<gchristensen>
hm not sure I'd like my builds to be able to do dns lookups in the sandbox
<domenkozar>
what if that was limited to /etc/hosts?
<domenkozar>
so you can only do it for 127.0.0.1?
<gchristensen>
would it leak my hostname?
<gchristensen>
would it leak ipv6 vs. ipv4 support? (localhost can point to one or the other or both) (these aren't arguments against it specifically, just curious)
<domenkozar>
I would imagine it uses /etc/hosts in reverse
<domenkozar>
so it would be deterministic and no leak anything afaik.
pie_ has joined #nixos-dev
<gchristensen>
neat
<gchristensen>
protocols and services ...
<gchristensen>
I'm thinking more and more this shouldn't be in Nix
<gchristensen>
but implemented as part of your build
<domenkozar>
that would require special nix.conf for each user :/
<domenkozar>
if you refer to extra sandbox files
<gchristensen>
don't make it impure :)
<domenkozar>
gchristensen: why do you think it shouldn't be in Nix
<domenkozar>
if it's deterministic?
<gchristensen>
brb
__Sander__ has quit [Quit: Konversation terminated!]

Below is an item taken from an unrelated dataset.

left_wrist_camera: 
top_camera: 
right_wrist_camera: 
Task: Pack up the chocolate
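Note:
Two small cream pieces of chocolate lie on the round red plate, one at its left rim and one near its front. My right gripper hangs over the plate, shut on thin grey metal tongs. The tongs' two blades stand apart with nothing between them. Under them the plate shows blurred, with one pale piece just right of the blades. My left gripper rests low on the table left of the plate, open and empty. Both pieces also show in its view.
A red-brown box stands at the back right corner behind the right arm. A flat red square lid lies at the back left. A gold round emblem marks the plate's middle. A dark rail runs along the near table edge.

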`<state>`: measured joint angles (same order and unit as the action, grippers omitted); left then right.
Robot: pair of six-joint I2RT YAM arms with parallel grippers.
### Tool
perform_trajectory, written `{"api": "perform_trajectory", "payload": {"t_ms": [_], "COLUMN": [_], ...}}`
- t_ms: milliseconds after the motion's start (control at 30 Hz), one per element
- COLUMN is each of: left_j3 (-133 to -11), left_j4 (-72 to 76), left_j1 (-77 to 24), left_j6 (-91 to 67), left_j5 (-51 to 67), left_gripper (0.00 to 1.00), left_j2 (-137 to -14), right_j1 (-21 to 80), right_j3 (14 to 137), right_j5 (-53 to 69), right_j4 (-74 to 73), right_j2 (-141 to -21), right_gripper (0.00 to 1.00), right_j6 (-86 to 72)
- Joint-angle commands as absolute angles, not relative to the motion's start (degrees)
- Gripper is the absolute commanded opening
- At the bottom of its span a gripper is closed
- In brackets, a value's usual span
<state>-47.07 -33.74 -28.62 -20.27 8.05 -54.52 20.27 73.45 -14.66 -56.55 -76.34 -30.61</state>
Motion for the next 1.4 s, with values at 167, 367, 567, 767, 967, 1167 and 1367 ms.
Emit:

romildo has joined #nixos-dev
vcunat has joined #nixos-dev
__Sander__ has joined #nixos-dev
michaelpj_ has quit [Ping timeout: 240 seconds]
<gchristensen>
well the problem domenkozar is those files change not infrequently, and adding them via nix seems a bit strange, when it could be handled just fine by adding the protocols and services files in your build
<gchristensen>
so I think the lifecycle of those files don't match the lifecycle of the Nix program. additionally, they _change over time_ and your build maybe won't work properly if those files change between builds, so I think the data appropriately belongs as an input to your build
<domenkozar>
gchristensen: does it change that often?
<domenkozar>
I see, it's in iana-etc package
<gchristensen>
it certainly changes "periodically" but here's the definite kicker: your /etc/services and /etc/protocols is not the same as mine :)
<domenkozar>
I think we could have /etc/nsswitch setup statically (I really care about reverse dns)
<domenkozar>
gchristensen: my point is, it worked so far
<domenkozar>
by adding a few lines we can improve support for some tests that are currently disabled
<gchristensen>
aye
<gchristensen>
is it possible to set it up inside the build, though?
<gchristensen>
like maybe we could have a package with an activation hook which sets up rdns
<domenkozar>
next step could be for nix to expose setting these as attributes, but we'd have to think about security, etc
<gchristensen>
true
<gchristensen>
its not clear to me why the solution is in Nix though
<domenkozar>
I prefer to improve determinism globally for nix except per package
* domenkozar
remembers the days when LOTS of packages needed -lgcc_s
<gchristensen>
sure ... but we could put it in stdenv
<domenkozar>
I bet dogecoin eelco will be against adding a dns package there
<gchristensen>
haha fair
<domenkozar>
I see your point, don't get me wrong :)
<gchristensen>
I don't know the solution :P this is above my pay grade
<domenkozar>
lol
<domenkozar>
dammit, haskell people tell me it's easier to disable tests, nix people tell me we should modify stdenv
<domenkozar>
all I wanted was to run tests :P
<gchristensen>
haha
<gchristensen>
it sounds like the _first_ step is to try it in via what nix already provides, in your package
<domenkozar>
not sure I can
<domenkozar>
can't bind to 53
<domenkozar>
port 53
<domenkozar>
can't modify /etc/nsswitch.conf
<gchristensen>
ahhhhhhhh
<domenkozar>
best I can think of is nix.chrootDirs
<domenkozar>
but then I'll get reports sometimes tests fail
<domenkozar>
when folks won't bootstrap nix correctly
<__Sander__>
what about running the testcases in a VM?
<__Sander__>
in a Nix expression
<__Sander__>
by using the NixOS test driver facilities?
<gchristensen>
that seems promising
<__Sander__>
that's one of the main reasons the NixOS test driver was invented
<__Sander__>
I, for example, use it quite extensively to test disnix
<gchristensen>
fwiw it isn't uncommon for people to put custom stuff in services, and from there it wouldn't be unreasonable for test cases to also expect custom things in it. I reckon this is why I think it makes it not really a good part of Nix core
<vcunat>
right, providing DNS seems heavy enough to use a container or VM for the test
<Sonarpulse>
sphalerite: any luck recently getting rid of RPATHs?